Google programmers set out to instill in the machine an artistic taste and began with aesthetically correct photo processing. The peculiarity of the concept of beauty is that it does not have clear criteria. The car had to create these criteria. The training took place on the basis of a popular photo site, a contextual database with metadata on images, and panoramic spherical images from Google Street View were the subject of processing. The resulting set of algorithms is called Creatism
- a deep learning system for creating artistic content.
The authors of Creatism, Hui Fang and Meng Zhang, believe that they have developed a scale of beauty ratings, which photographers can use in the future for objective comparisons. According to the results, they conducted what they called the Turing test for photographers. The researchers offered the experts to evaluate a mixture of the best shots made by people and created by Creatism, not to mention that there are machines in the set. 40% of the work of artificial intelligence were rated "good pictures with artistic taste." The developers aim to help any amateur photographer to turn your photo into a beautiful image without filters and settings. By pressing a single button that launches Creatism.Approaching the transmission of light to the natural and most "deep", the algorithm sometimes made small mistakes of pasting panoramas that can be seen in this photo.
Problems of light transmission in photos
The matrix of a digital camera is not able to simultaneously capture information in dark areas of the image, for which exposure is necessary (exposure) more, and in light, where there is enough exposure less. Dynamic range is the difference in exposure steps between the darkest and lightest parts of an image that can be reproduced without loss of information. In completely black areas of the image (in overexposed), as well as in overexposed (underexposed) information, it is impossible to recover. Dark areas of the image can be brightened, but with distortion. With the HDR method, a picture from several pictures taken with different exposures is combined in one 32-bit file.
Human vision is able to capture a visual picture with a difference of 10-14
light levels under bright sunlight (the pupil does not have the ability to adapt to different light levels in the sun) and up to 24 steps in the dim light of the stars (it can be adapted to the light difference). We can see, but to capture even a part of this range in the photo can be difficult. The dynamic range of a normal negative film is about 9-11 exposure levels, the slide film is 5-6 steps, the digital camera matrix is from 8 to 11 for most digital cameras. Special cameras provide 17 or more steps of shooting. Play real dynamic range is also not easy. Photo paper, for example, is capable of reproducing only 7-8 exposure stages.

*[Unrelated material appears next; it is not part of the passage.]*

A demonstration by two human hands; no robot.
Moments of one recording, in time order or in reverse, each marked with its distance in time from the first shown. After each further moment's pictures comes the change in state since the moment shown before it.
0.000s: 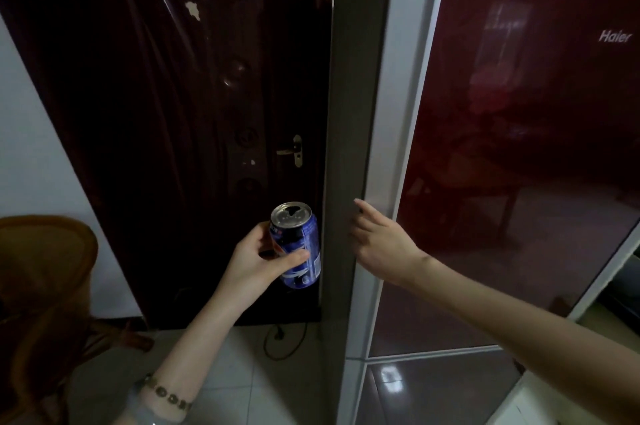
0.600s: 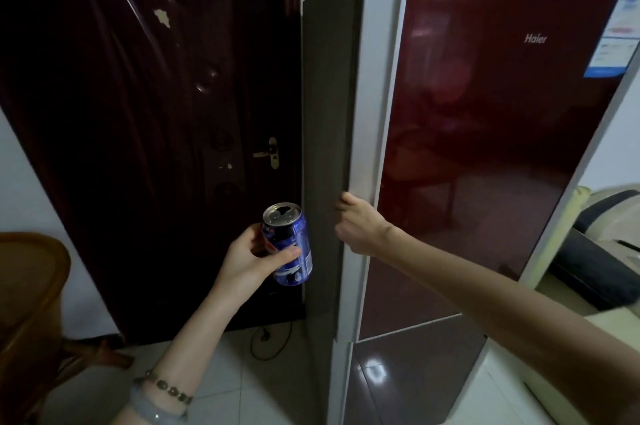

For the experiment, 15,000 professional photos were taken from 500px.com with a resolution of at least 299 x 299 pixels. With their help, the developers taught Creatism to highlight the most interesting things in the landscape. Then, based on 40,000 panoramic spherical images of landscapes in the national US, Canada and Europe, the algorithm was taught to work with color and light.
Then, each frame was enhanced with dynamic range, and applied its own “expressiveness filter”, which improves shadows, lighting, and color. For this, according to tradition,
for image processing, we used a model of a generative adversary neural network - a model where one part of the program degrades the quality of the original, while another tries to restore it and learns how not to do it.
To create the final rating scale, we took the AVA database, in which 250,000 images, and most importantly, a variety of diverse metadata, including a large number of aesthetic ratings for each image, semantic tags in 60 categories, as well as labels related to the photographic style for professional sorting.
Following the results of all processing operations, 400 photographs of the experiment were mixed with 800 AVA photographs and were given to experts.
Photo experts with vocational education and at least 2 years of experience were asked to assess to which category the picture belongs and give an appropriate assessment:
- Made "soap box" - as it turned out, it happened. No settings, no focus.
- A good photo of an inexperienced novice, but the artistic value is minimal.
- Semi-professional snapshot. Clearly visible artistic taste.
- Made by a professional.
From the number of processed Creatism 40% of the pictures fell into the category from 3 to 4 - that is, they were recognized as at least semi-professional. The average score was below 3.
Researchers have published the
best images processed by Creatism. Under each for comparison, a full panorama is shown from which it was cut.